Wednesday, August 26, 2009

More watchdogs needed


Generations of military officers who came along after the Vietnam War rejected the myth that the war was "lost" because of U.S. media reporting.

President Lyndon Johnson's inept micromanagement from the White House, which tied the hands of field commanders, was the cause, as the late Defense Secretary Robert McNamara belatedly confessed.

The impulse for managing war news survives, however. The military newspaper Stars & Stripes reports that a Washington public relations firm, The Rendon Group, has a Pentagon contract to examine whether reporters who want to embed with troops in Afghanistan have "positive," "negative" or "neutral" attitudes.

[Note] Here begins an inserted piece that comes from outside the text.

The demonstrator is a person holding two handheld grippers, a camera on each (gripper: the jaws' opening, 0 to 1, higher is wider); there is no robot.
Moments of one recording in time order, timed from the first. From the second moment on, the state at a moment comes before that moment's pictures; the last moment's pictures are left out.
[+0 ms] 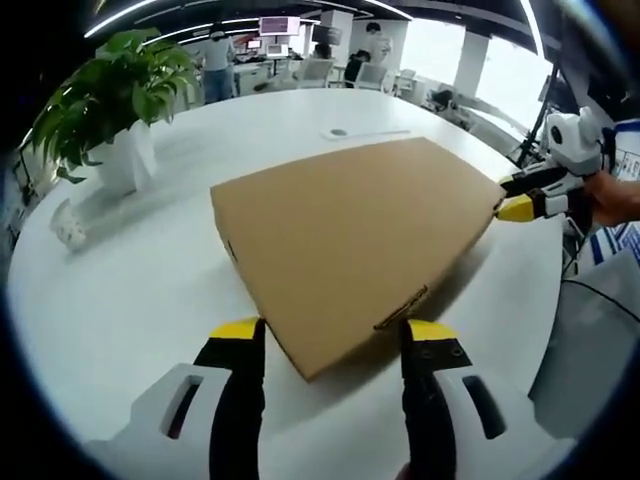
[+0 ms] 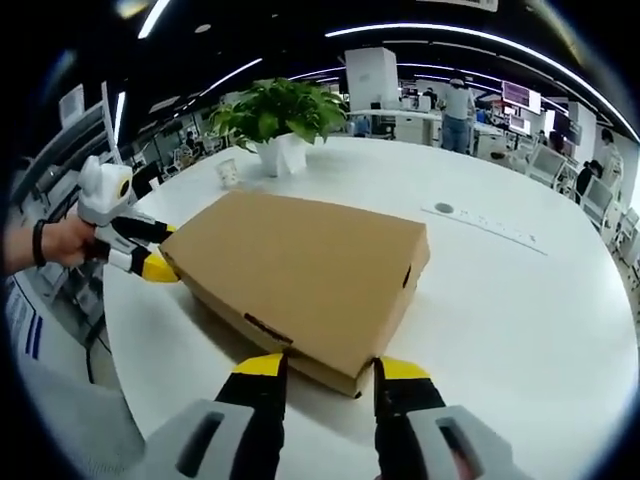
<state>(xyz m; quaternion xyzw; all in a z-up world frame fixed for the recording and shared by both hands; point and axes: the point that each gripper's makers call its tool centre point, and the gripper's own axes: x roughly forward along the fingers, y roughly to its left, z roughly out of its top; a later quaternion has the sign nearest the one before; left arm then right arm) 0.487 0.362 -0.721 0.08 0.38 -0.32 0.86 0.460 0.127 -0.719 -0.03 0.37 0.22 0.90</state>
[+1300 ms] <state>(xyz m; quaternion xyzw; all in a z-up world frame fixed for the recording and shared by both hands) 0.485 0.363 -0.680 0.03 0.34 -0.30 0.89 0.464 0.126 -0.681 -0.05 0.31 0.25 0.92</state>
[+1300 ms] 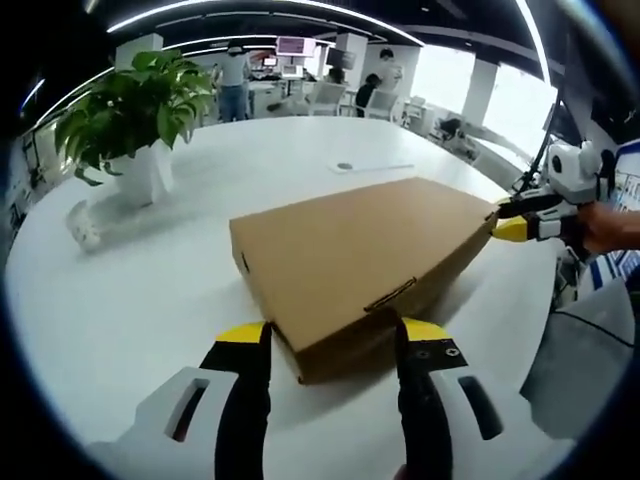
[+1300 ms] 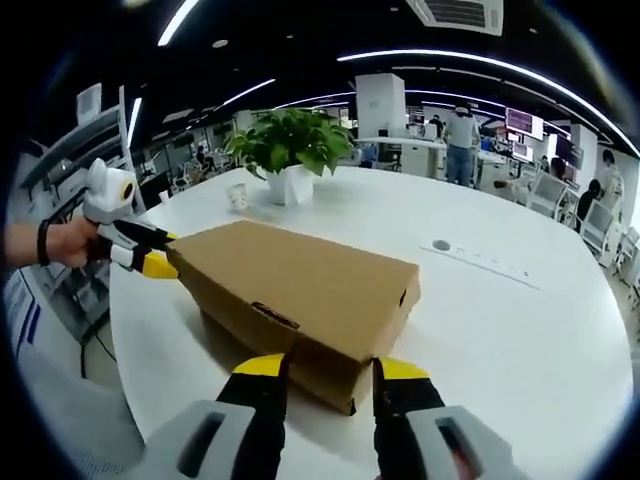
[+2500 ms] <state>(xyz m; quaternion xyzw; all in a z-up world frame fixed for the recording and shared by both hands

The Pentagon stoutly denies it wants to shape news by selecting reporters with "positive" attitudes. But in the next breath it admits it refused to accredit a Stars & Stripes reporter to a combat unit because the reporter refused to highlight good news demanded by a unit commander.

The Rendon Group is a master of shaping information, albeit false. It helped create the Iraqi National Congress, which misled Americans with the fiction that Iraq had doomsday weapons.

Some Pentagon official has a tin ear. This unknown bureaucrat is using a public relations firm that helped deceive the American public and Congress into a war to classify news reporters as cheerleaders or critics and thus assign them where they can best help the Pentagon image.

For an organization that tolerates billions of dollars in cost overruns and tried to hide horrific torture methods, the Pentagon needs more, not fewer, media watchdogs to report facts, not just what's "good news."